L'evento

Superluna del Castoro: questa sera la luna piena più grande e luminosa dell’anno

Occhi all'insù per il plenilunio che si verifica con la Luna prossima al perigeo, cioè alla minima distanza dalla Terra, e quindi con dimensioni apparenti più grandi
© KEYSTONE (EPA/HANNIBAL HANSCHKE)
Red. Online
05.11.2025 18:09

Questa sera, 5 novembre, il cielo offrirà uno spettacolo unico: la Superluna del Castoro, la più grande e luminosa degli ultimi sei anni.

Una precisazione. Il termine «Superluna» – diventato comune sul web – indica il plenilunio che si verifica con la Luna prossima al perigeo, cioè alla minima distanza dalla Terra, e quindi con dimensioni apparenti più grandi. I due principali protagonisti del cielo di novembre sono i pianeti Giove e Saturno, i «giganti» del Sistema solare, spiegano gli esperti della Commissione «Divulgazione» dell’Unione Astrofili Italiani (UAI). Nel corso del mese l’osservabilità di Giove migliorerà costantemente. In particolare, il gigante gassoso risulta visibile nelle prime ore della notte sull’orizzonte orientale e poi culmina a sud nel corso della seconda parte della notte.

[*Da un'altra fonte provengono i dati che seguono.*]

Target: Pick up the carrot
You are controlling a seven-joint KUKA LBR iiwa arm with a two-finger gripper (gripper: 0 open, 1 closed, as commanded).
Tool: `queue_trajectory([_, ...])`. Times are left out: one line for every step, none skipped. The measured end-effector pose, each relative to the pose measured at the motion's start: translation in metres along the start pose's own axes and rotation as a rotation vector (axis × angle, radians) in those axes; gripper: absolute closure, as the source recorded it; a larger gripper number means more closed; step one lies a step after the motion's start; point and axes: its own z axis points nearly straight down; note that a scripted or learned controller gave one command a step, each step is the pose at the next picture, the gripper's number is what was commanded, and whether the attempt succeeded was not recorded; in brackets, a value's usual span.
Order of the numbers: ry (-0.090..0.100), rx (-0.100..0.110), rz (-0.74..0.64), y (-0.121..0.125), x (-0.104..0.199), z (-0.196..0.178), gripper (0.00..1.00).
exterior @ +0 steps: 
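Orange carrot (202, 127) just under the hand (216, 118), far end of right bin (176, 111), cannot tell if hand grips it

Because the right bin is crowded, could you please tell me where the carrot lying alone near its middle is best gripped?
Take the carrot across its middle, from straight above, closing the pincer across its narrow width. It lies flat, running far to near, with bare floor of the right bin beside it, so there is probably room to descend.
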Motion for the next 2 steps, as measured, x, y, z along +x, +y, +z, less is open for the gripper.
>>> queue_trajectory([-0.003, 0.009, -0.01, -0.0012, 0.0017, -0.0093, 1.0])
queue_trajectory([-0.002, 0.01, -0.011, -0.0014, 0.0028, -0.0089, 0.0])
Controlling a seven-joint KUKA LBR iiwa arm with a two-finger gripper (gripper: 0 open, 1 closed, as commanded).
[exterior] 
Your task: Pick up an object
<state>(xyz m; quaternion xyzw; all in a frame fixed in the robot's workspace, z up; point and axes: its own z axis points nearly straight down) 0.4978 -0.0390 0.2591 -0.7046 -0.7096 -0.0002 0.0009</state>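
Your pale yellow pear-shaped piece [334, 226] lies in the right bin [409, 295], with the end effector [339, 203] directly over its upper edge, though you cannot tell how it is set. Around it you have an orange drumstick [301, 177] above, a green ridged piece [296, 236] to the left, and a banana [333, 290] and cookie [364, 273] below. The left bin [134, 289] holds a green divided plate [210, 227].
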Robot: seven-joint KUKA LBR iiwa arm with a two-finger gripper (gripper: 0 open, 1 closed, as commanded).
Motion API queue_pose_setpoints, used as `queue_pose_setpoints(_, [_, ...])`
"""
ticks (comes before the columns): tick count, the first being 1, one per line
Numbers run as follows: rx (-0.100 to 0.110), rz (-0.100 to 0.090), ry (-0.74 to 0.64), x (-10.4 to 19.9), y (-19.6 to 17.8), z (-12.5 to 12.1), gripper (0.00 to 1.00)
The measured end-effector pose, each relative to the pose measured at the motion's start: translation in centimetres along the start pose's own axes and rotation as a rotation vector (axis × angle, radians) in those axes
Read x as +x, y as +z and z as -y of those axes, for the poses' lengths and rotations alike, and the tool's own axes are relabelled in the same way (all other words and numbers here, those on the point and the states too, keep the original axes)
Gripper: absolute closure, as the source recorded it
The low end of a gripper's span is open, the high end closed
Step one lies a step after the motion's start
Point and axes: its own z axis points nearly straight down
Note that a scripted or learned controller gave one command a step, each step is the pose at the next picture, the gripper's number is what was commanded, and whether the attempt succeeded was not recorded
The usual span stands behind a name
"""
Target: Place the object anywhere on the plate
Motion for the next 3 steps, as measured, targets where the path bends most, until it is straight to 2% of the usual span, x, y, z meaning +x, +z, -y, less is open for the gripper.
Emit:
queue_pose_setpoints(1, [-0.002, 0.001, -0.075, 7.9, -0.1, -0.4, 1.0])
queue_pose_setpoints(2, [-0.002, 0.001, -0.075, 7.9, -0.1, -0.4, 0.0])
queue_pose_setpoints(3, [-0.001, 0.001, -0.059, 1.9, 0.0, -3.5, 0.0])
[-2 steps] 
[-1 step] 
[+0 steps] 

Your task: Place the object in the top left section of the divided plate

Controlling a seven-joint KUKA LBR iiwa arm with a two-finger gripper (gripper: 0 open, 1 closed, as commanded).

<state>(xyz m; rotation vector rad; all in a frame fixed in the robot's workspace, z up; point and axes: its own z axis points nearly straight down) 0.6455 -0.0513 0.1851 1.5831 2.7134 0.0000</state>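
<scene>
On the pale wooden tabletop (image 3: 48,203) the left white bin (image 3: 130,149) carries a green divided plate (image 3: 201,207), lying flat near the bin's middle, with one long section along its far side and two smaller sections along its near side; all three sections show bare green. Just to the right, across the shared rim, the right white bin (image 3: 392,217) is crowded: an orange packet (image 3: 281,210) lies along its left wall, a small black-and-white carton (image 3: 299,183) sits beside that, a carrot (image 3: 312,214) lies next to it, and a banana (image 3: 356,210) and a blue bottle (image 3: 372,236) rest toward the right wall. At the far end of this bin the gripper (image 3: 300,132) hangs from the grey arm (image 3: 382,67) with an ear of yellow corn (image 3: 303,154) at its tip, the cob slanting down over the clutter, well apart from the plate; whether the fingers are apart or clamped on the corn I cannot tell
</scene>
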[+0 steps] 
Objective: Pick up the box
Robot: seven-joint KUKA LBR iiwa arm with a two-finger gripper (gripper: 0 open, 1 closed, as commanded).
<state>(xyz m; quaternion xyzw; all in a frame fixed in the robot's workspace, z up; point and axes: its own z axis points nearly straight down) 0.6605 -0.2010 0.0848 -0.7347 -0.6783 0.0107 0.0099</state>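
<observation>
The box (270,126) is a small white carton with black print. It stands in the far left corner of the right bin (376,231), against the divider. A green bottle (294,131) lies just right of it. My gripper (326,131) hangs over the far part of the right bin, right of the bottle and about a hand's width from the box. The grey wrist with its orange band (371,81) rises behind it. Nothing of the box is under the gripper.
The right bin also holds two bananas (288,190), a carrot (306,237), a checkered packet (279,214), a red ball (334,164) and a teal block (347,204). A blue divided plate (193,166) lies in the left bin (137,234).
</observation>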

Nei cieli della sera splende anche Saturno, al culmine a Sud, nella costellazione dell’Acquario.

Secondo i dati astronomici, alle 23.27 la Luna si troverà al perigeo, cioè nel punto più vicino alla Terra, a una distanza di circa 356.833 chilometri. Si tratta di circa 30.000 chilometri in meno rispetto alla distanza media che separa la Terra dal suo satellite naturale. Questa sera la Luna apparirà di circa l’8% maggiore in dimensioni e del 16% in luminosità rispetto a una «luna piena media».

Perché «del Castoro»?

La denominazione «Luna del Castoro» deriva dalle tribù dei Nativi americani i quali associavano la Luna piena di novembre al periodo in cui i castori intensificavano la costruzione delle dighe e raccoglievano provviste per l'inverno, prima che le paludi ghiacciassero: gli animali erano così più facili da catturare nelle loro tane. In Europa, lo stesso plenilunio era noto come «Luna del Cacciatore», ma anche come «Frosty Moon» («Luna di Gelo»).